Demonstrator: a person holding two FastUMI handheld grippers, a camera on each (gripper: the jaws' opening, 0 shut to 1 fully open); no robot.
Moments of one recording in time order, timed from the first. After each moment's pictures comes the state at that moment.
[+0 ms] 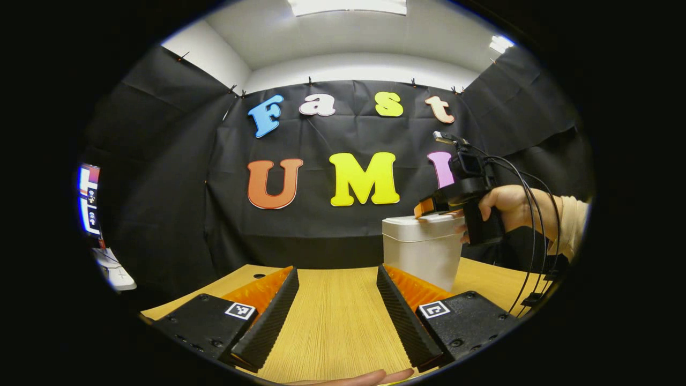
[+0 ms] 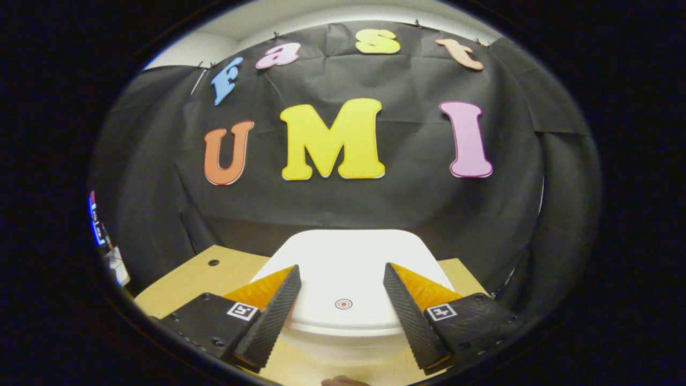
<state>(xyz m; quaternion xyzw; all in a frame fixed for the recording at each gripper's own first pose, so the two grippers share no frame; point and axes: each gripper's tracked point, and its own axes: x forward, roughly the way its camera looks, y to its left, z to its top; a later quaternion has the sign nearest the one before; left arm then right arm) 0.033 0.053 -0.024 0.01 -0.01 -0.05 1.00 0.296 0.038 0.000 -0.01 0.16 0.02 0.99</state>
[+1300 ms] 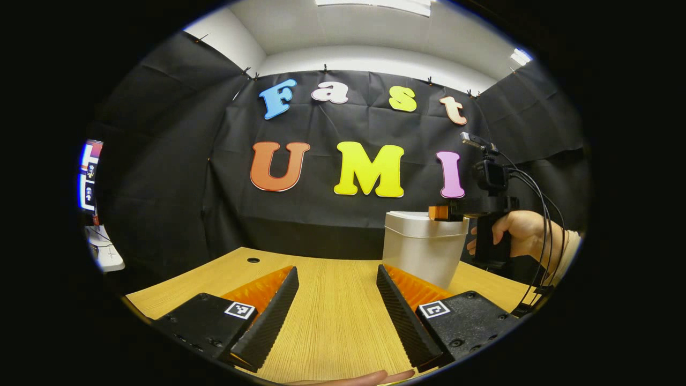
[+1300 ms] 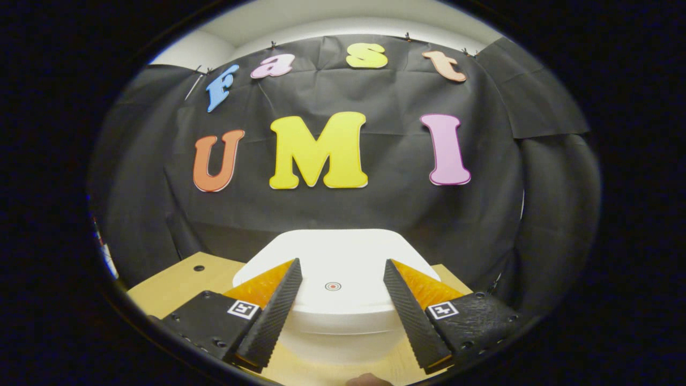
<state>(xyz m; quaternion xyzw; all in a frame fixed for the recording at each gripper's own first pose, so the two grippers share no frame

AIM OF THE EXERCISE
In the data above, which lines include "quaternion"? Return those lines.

RESULT FOR THIS EXERCISE
<state>(xyz m; quaternion xyzw; all in a frame fixed for the recording at each gripper's own first pose, so the two grippers share no frame; point and axes: each gripper's tracked point, and its own axes: x forward, roughly the way its camera looks, y to its left, z to its top; a later quaternion has the sign nearest the one before; left arm then right arm) 0.033 0.053 -0.024 0.01 -0.01 -0.05 1.00 0.296 0.038 0.000 -0.01 0.16 0.02 0.99</state>
<state>(xyz m; quaternion xyzw; all in a frame fixed for the recording at each gripper's own first pose, so the two grippers share no frame

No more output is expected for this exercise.